Modern applications have become increasingly complex and their manual installation and configuration is
no longer practical. Instead, IT organizations heavily rely on Infrastructure as Code (IaC) technologies, to automate the provisioning, configuration, and maintenance of computing infrastructures and systems. IaC systems typically offer declarative, domain-specific languages (DSLs) that allow system administrators and developers to write high-level programs that specify the desired state of their infrastructure in a reliable, predictable, and documented fashion. Just like traditional programs, IaC software is not immune to faults, with issues ranging from deployment failures to critical misconfigurations that often impact production systems used by millions of end users. Surprisingly, despite its crucial role in global infrastructure management, the tooling and techniques for ensuring IaC reliability still have room for improvement.

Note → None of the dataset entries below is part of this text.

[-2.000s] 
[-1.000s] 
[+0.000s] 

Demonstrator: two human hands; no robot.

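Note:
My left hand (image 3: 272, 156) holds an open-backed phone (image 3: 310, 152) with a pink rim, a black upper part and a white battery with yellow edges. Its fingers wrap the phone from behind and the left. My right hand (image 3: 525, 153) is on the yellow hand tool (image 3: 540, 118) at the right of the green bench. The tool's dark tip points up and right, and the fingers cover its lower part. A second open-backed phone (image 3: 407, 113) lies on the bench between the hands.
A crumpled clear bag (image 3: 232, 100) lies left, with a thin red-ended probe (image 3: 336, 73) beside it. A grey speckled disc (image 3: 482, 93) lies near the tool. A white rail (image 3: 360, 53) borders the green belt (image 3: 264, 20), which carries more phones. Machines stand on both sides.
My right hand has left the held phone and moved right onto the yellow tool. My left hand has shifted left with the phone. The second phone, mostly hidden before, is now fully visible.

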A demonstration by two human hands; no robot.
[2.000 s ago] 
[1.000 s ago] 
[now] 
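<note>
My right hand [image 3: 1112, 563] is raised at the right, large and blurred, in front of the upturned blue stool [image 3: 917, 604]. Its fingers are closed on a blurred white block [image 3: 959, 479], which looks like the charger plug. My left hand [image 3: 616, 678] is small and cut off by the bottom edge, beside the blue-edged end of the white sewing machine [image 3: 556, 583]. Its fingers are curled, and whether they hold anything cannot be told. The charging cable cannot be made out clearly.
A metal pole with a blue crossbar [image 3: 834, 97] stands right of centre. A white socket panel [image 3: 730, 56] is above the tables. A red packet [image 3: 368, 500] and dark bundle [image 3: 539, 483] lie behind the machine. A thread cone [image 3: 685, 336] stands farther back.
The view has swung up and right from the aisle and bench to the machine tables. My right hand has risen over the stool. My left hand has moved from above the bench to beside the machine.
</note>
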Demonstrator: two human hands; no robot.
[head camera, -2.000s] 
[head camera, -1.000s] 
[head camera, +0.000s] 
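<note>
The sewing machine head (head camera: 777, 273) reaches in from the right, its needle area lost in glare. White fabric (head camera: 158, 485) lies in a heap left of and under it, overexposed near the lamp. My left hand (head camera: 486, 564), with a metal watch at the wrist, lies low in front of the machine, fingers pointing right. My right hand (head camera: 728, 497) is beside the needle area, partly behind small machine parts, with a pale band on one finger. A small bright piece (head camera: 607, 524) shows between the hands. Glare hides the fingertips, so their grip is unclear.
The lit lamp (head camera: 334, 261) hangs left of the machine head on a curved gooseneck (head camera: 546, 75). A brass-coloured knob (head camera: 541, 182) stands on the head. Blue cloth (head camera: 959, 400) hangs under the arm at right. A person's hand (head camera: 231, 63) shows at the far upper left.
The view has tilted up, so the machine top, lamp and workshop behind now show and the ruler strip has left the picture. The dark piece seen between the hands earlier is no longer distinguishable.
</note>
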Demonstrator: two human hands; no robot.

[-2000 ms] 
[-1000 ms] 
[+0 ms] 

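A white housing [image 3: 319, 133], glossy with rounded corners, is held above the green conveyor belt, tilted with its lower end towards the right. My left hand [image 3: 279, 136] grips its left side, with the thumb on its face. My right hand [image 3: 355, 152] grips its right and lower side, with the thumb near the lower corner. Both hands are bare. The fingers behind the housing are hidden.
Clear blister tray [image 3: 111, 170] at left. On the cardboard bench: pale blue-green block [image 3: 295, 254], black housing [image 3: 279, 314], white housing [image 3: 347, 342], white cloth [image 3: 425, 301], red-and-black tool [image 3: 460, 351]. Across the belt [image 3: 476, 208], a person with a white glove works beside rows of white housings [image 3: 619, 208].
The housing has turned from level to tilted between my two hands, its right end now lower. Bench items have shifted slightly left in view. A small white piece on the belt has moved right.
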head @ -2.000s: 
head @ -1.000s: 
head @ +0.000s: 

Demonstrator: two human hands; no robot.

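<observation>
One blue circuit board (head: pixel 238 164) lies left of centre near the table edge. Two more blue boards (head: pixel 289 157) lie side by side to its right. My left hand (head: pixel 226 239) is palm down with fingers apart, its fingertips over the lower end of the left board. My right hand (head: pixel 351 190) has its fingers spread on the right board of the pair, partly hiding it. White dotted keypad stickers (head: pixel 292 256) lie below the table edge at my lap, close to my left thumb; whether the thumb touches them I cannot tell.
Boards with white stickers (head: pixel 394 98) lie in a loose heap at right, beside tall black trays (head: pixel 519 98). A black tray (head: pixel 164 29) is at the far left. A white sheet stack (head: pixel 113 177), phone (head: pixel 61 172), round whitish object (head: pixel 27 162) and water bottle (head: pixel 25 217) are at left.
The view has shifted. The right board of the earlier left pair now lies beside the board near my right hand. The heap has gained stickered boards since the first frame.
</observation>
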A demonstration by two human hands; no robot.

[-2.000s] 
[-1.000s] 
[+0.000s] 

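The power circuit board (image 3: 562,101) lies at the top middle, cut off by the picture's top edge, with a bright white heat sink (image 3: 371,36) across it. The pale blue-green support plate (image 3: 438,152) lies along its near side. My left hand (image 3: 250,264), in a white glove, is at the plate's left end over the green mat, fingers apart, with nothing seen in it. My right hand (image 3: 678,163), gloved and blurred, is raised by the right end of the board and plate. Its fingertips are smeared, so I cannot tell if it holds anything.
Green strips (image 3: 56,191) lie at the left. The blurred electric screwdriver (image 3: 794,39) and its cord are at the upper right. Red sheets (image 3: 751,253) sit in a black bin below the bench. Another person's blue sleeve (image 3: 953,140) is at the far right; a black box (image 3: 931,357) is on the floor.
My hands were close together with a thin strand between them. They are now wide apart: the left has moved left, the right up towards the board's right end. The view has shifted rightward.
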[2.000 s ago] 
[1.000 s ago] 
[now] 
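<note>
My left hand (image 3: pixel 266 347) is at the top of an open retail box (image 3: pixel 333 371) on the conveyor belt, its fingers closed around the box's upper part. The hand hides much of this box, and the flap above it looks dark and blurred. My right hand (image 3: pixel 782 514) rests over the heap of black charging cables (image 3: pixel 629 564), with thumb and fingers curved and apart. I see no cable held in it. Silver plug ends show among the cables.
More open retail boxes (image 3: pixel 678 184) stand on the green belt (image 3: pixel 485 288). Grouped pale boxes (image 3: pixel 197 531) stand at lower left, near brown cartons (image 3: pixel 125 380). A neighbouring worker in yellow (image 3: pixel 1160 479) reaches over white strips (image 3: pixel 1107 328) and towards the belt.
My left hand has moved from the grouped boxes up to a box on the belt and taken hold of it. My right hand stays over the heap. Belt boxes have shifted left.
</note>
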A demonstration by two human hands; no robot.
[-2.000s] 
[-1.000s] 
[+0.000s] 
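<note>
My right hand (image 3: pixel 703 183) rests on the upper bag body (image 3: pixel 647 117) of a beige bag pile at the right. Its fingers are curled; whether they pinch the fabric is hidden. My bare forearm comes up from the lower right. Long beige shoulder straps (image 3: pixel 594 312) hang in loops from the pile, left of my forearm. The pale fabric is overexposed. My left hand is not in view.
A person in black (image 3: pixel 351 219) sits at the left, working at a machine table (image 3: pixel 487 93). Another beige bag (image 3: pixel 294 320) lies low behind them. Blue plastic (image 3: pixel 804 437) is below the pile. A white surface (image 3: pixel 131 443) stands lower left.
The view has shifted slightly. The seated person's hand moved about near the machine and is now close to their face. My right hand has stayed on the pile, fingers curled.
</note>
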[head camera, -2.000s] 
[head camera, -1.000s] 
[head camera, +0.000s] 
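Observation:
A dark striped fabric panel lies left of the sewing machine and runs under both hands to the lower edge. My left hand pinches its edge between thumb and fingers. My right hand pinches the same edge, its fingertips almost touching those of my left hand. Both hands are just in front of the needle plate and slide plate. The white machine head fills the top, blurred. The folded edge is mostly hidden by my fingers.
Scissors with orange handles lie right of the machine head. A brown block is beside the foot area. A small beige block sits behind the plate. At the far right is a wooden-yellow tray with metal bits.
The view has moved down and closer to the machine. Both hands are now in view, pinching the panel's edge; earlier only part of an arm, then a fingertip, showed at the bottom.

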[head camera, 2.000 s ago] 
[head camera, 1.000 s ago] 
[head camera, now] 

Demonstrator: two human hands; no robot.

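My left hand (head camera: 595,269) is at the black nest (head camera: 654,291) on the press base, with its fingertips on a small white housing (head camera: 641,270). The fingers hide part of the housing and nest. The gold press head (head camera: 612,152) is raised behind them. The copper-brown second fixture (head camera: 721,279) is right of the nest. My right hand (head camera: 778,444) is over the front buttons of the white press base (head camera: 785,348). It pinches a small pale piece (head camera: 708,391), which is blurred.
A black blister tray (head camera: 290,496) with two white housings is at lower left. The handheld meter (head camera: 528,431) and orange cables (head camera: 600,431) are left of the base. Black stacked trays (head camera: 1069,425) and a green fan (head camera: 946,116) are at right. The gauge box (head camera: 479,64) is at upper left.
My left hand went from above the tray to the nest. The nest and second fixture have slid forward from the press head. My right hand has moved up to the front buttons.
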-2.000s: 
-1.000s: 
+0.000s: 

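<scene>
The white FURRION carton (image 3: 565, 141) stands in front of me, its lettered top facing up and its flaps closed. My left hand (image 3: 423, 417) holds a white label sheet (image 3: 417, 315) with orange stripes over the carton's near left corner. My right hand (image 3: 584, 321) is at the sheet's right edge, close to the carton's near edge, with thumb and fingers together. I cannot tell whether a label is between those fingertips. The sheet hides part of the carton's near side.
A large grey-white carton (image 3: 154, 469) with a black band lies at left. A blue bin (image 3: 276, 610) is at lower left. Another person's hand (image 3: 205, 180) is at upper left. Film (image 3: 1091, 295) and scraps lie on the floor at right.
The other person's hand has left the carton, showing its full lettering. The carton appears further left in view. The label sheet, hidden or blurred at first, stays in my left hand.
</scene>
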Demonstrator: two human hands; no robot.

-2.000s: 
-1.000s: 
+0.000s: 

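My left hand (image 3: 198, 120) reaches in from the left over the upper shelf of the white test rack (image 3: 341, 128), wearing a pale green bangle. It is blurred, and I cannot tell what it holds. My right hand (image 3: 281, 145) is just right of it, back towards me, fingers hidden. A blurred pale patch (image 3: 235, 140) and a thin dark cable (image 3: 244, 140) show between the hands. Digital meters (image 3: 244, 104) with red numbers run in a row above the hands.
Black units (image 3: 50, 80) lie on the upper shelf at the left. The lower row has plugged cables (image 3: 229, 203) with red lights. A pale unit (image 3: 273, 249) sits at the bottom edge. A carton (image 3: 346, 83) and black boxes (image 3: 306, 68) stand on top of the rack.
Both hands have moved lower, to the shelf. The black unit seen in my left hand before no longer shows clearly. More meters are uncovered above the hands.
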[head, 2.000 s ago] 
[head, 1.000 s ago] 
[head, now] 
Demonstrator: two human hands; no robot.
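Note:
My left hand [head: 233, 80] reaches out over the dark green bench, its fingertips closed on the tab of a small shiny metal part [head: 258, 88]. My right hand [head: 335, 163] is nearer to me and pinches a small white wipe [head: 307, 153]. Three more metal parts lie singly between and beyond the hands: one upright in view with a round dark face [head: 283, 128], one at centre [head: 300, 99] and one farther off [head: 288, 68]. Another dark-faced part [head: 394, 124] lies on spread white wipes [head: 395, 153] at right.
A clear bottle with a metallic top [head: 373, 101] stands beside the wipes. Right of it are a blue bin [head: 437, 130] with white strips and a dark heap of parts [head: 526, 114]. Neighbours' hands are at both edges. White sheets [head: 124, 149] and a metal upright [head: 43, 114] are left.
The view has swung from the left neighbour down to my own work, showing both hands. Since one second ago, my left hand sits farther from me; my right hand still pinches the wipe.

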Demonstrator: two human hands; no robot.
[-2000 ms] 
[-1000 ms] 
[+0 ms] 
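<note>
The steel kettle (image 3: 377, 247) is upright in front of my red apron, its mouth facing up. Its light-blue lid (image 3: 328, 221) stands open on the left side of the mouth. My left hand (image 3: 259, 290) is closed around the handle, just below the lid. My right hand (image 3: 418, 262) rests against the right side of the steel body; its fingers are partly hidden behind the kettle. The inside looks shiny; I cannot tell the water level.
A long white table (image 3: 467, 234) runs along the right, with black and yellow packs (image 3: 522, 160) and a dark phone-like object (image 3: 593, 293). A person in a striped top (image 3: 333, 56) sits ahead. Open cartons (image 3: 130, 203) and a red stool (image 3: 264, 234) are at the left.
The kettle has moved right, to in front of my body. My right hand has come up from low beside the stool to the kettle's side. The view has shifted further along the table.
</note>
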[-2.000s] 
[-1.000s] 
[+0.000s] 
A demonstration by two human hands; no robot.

In this work, we conduct a comprehensive analysis of 360 bugs identified in IaC software within prominent IaC ecosystems including Ansible, Puppet, and Chef. Our work is the first in-depth exploration of bug characteristics in these widely-used IaC environments. Through our analysis we aim to understand: (1) how these bugs manifest, (2) their underlying root causes, (3) their reproduction requirements in terms of system state (e.g., operating system versions) or input characteristics, and (4) how these bugs are fixed. Based on our findings, we evaluate the state-of-the-art techniques for IaC reliability, identify their limitations, and provide a set of recommendations for future research. We believe that our study helps researchers to (1) better understand the complexity and peculiarities of IaC software, and (2) develop advanced tooling for more reliable and robust system configurations.